Modern CPUs are quite complicated and to understand the performance profiling often needs to be used. The CPUs have performance monitoring units (PMUs) that allow to count and sample a wide variety of events. Linux perf provides an interface to the PMU. It has been designed to provide an abstracted view of the PMU events, and provides a limited number of abstracted events for common situations. In addition it has an interface to access all the raw events. pmu-tools is my toolkit to make access to these raw events more user-friendly for Intel CPUs, and provide some additional functionality. It is not really an replacement for perf, just an addition. If the abstracted perf events work there is no need to use pmu-tools. But there are some situations where additional events are useful. Also it can be useful to experiment: if a “raw” pmu tool use case is useful it may move later into “abstracted” perf.
pmu-tools has a number of components: several of wrappers for perf, and some C libraries for programs. I’ll describe these different components in a number of posts.
git clone git://github.com/andikleen/pmu-tools cd pmu-tools
pmu-tools currently has no installer. I just run the tools from the source directory.
# export PATH=$PATH:$(pwd)
The first (and original component of pmu-tools) is ocperf. ocperf is a wrapper around the perf command line program that translates events from the full Intel event lists to perf format, and does some additional setup.
The command line is the same as normal perf, just in the ‘-e’ line you can also use Intel events. ocperf list outputs all the additional events.
# perf list | wc -l 544 # ocperf.py list | wc -l 1244
(the actual numbers will vary based on system setup and CPU)
As you can see ocperf adds a large number of additional events. I’m not describing all these events, but the ocperf event list includes a brief description. They can be used to analyze a wide variety of performance conditions
To use them just use a normal perf command line with ocperf
Count global remote node accesses
# ocperf.py stat -e offcore_response.demand_data.remote_dram_1 -a sleep 5
Sample conditional branches
# ocperf.py record -e br_inst_exec.cond my-program # ocperf.py report --stdio
Translate an event into the raw format to use directly with perf
# ocperf.py --print stat -e DTLB_MISSES.LARGE_WALK_COMPLETED perf -e r8049
The r8049 code can be used directly with perf or other tools that accept raw events.
ocperf translates the events and calls perf with the translated events. It also tries to translate them back in the output. This only works for “–stdio” output. When you are using the interactive browser (or the gtk UI) you will see the raw translated events in the output.
Another ocperf feature is to set the recommended Intel sampling period for an event (with -c default). By default perf uses an adaptive sampling period, that may use a lot of additional CPU time and is less predictible. This is only supported on some CPUs.

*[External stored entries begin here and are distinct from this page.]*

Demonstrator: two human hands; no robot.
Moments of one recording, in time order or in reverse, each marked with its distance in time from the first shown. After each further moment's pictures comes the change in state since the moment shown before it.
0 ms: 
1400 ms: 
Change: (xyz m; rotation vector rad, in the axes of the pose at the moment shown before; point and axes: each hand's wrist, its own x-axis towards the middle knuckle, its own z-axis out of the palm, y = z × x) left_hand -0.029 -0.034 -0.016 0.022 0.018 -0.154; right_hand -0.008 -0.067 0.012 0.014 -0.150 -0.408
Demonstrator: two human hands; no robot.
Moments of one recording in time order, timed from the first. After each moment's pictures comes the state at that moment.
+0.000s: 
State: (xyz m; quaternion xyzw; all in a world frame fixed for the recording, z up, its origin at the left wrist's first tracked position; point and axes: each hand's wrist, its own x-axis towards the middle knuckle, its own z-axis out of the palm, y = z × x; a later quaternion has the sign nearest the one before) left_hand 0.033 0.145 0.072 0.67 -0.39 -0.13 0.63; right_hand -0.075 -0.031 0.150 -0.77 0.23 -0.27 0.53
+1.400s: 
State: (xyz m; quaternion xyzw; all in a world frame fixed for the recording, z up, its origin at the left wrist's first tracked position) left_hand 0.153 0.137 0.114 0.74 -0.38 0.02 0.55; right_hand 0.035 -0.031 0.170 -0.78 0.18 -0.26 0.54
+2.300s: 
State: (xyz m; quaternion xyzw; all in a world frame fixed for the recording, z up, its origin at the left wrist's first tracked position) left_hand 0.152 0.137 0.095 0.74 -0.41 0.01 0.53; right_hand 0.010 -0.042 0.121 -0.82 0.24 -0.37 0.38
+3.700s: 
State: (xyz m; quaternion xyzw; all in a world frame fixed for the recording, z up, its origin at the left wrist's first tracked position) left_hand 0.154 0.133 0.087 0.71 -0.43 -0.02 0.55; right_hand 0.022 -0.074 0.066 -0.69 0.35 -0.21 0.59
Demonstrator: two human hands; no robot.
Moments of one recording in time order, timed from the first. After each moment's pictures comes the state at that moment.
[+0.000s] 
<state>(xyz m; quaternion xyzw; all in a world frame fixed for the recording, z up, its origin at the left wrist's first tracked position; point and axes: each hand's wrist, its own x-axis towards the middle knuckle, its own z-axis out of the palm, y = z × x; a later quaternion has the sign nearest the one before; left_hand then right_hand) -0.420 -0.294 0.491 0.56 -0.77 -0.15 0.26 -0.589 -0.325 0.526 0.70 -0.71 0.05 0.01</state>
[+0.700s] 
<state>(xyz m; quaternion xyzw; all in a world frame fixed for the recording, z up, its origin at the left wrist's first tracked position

To set additional perf flags you can use the usual :XXX syntax
Count all the division operations in the kernel
# ocperf.py stat -e arith.div:k
ocperf currently only supports the old-style perf attribute syntax (with :xxx), not “cpu//”. This may change in future versions
Originally ocperf was just to handle “offcore events” (that is what the oc in the name stands for), but these days it is useful for far more.
First I should mention that oprofile recently added an “operf” tool. ocperf is not related to that tool and the name predates it.
Modern CPU cores are very fast at computation, and often spend large parts of their time waiting for something else (memory, IO, other cores) As you can imagine, profiling for that can be fairly important. Since Nehalem, Intel Core CPUs, have special offcore events to distinguish all the different “offcore” cases: L3 hit, memory hit, remote cache hit/miss etc. There are so many cases that the normal unit mask of a PMU event does not have enough bits to describe them, so separate registers are used instead. Originally perf didn’t know how to program these additional registers, so couldn’t profile offcore events.
ocperf was a workaround to program these registers directly from user space. This is fixed in recent perf versions (using the offcore_rsp attribute) and not needed anymore. But ocperf is still quite useful as it can directly generate all the needed masks from a predefined table. perf has some builtin offcoure events, but the set supplied by ocperf is larger and better documented.
And of course it still supports older kernels too, if you are not running the latest and greatest.
These days — in addition to translating events from the Intel events table — it also provides some additional workarounds, for example an offcore problem on Xeon E5 2600 series
I will write about more pmu-tools features in future posts.